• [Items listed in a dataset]
###
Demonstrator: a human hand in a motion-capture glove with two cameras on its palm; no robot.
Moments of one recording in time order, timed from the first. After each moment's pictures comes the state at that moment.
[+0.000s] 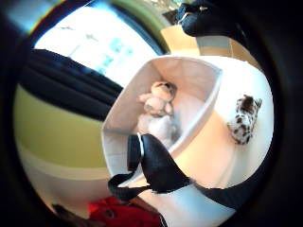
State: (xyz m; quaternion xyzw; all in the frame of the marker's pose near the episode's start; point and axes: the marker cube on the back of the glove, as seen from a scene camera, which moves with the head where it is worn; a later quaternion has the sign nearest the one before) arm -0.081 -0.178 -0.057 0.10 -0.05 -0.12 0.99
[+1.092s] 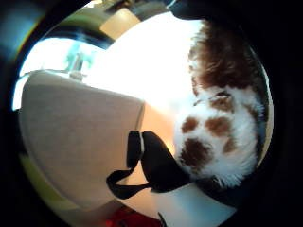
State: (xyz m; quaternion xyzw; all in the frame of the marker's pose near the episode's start) arm -0.004 -0.237 0.074 -0.06 0.06 0.05 1.00
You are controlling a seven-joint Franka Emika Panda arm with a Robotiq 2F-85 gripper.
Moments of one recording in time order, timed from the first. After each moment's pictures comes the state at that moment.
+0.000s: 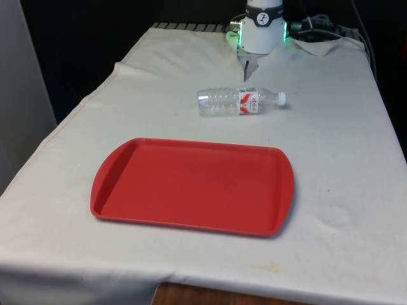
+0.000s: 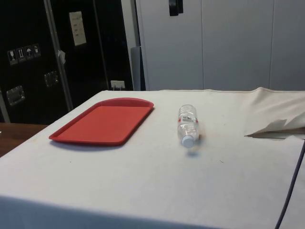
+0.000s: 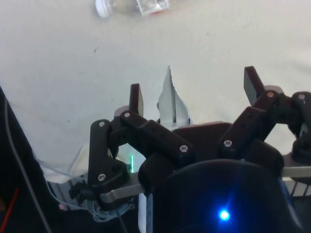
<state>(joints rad) 0.18 -0.42 -0.26 -2.32 -0.12 1.93 -0.10</state>
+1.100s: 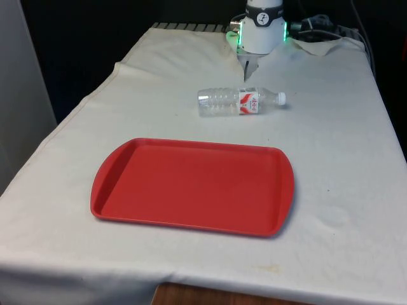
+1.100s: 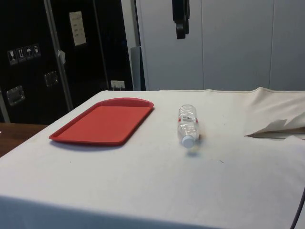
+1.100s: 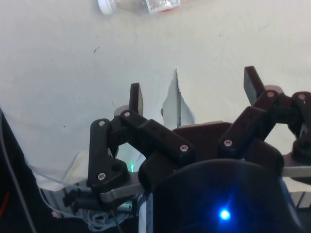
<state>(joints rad) 0.18 -0.44 -0.24 -2.48 -0.12 2.06 -0.10</state>
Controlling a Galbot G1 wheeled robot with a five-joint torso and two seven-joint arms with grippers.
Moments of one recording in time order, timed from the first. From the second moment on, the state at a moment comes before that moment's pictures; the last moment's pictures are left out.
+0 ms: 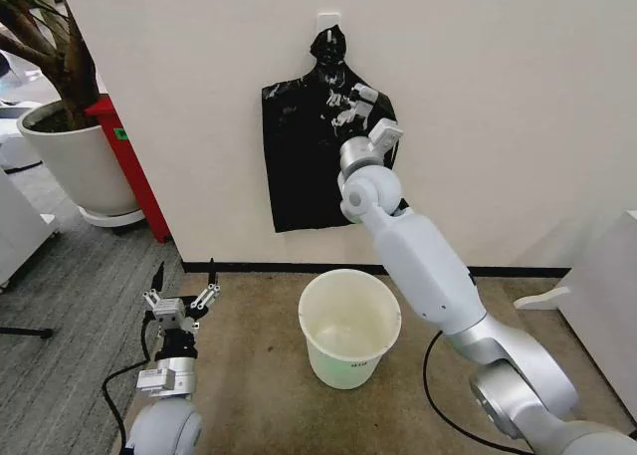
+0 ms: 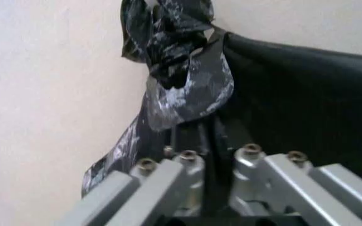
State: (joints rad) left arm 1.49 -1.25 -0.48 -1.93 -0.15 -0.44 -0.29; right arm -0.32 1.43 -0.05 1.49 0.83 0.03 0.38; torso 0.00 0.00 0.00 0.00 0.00
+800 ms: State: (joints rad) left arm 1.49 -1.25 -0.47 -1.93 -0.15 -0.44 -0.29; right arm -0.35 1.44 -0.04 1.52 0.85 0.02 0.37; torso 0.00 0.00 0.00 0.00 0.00
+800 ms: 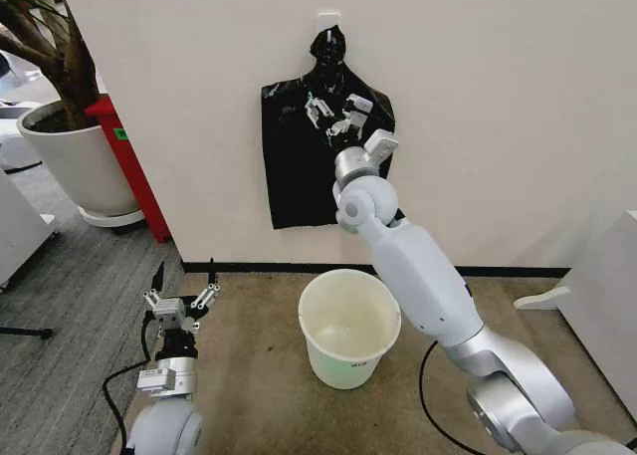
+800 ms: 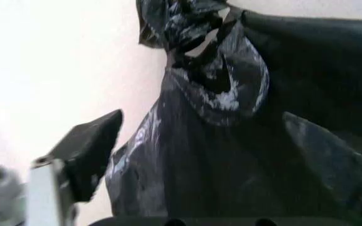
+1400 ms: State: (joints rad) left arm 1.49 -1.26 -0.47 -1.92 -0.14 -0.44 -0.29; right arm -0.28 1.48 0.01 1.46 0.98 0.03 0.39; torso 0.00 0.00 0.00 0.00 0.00
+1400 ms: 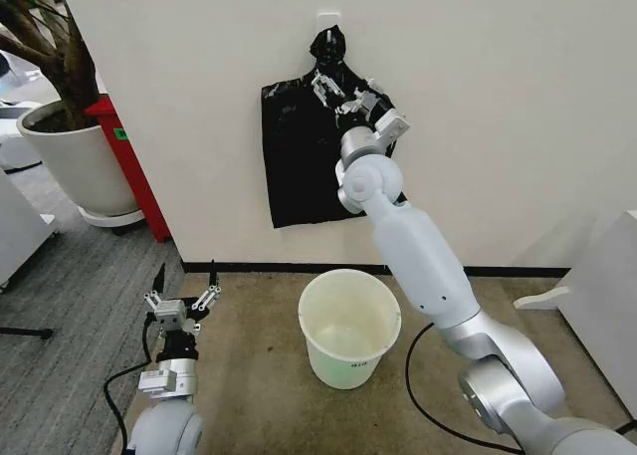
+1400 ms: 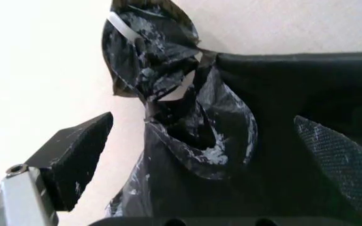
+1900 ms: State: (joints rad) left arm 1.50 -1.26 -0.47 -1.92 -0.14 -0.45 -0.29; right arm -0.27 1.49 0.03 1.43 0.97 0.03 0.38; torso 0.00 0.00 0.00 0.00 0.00
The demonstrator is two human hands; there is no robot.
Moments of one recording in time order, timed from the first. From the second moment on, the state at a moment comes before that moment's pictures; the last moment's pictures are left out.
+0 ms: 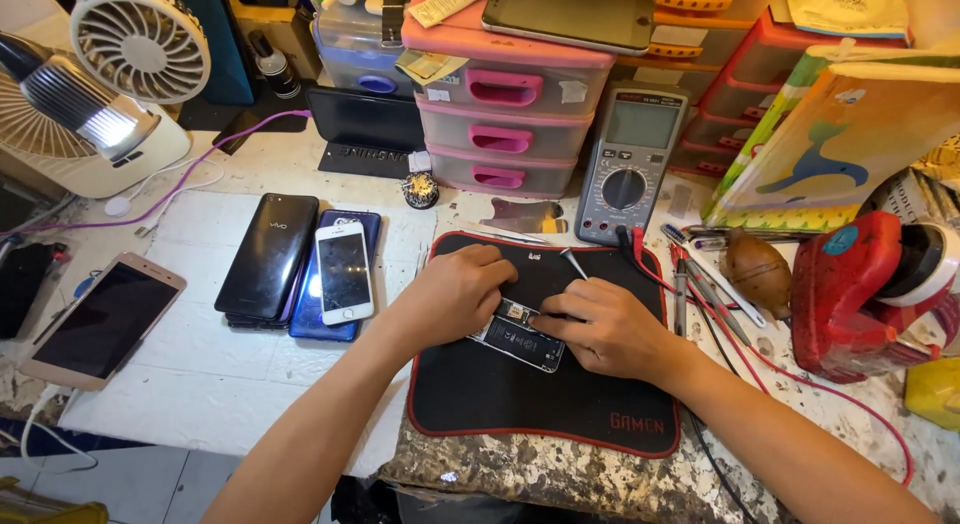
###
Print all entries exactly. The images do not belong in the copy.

Demonstrator: a human hand in a motion-capture glove with two cameras on its palm; no robot.
Moments of one recording in time order, timed from the first. After each moment's pictures comes the state at that moment.
[+0.000s] 
State: (xyz m; quaternion xyzw; all in the frame of the marker's pose near the episode's start; point and axes: the marker cube on the back of the glove, as seen from a scene camera, which moves with the head where it is worn; a later quaternion has the sign nearest the one before) arm -0.081 -0.178 -0.057 0.10 -0.05 -0.12 0.99
[+1.092s] 
State: (xyz m; quaternion xyzw; all in the frame of the marker's pose near the episode's start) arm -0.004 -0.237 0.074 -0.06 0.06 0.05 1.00
You are controlling a seven-joint Franka Emika Panda arm with a Robotiq 2F-85 gripper.
Moments of one recording in time order, timed from the first. After each moment's pictures comes the state at that moment.
+0.000s: 
+0.000s: 
+0.000s: 
<state>(joints rad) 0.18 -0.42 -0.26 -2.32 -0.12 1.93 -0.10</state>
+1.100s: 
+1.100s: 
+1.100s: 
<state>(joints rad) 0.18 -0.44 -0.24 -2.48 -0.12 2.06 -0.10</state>
Controlling a Galbot G1 wheeled robot with a five-joint torso and two seven-joint arms with grippers.
Moments of one recording in time order, timed from the first. From the second moment on, the state at a moment comes before that moment's pictures; the last moment's pictures are left out.
+0 ms: 
+0 ms: 
State: (joints rad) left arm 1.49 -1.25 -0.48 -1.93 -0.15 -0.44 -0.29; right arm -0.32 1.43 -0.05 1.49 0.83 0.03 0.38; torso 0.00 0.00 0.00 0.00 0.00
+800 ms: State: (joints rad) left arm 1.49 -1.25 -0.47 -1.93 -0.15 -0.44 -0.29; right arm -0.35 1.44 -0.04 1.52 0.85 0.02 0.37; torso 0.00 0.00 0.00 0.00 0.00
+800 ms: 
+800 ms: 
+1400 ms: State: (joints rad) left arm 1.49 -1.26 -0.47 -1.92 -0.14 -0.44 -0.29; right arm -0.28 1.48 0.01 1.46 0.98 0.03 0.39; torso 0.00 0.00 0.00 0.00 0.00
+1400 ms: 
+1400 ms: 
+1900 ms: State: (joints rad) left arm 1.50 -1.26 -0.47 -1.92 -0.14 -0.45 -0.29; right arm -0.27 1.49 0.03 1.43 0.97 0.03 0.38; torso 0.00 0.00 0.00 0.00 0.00
The demonstrator is two human hands; there is no robot.
Moments of one recording in time order, timed from the first. From the second moment on, the state at a moment comes before that moment's pictures; the last moment's pictures are left out.
+0 ms: 

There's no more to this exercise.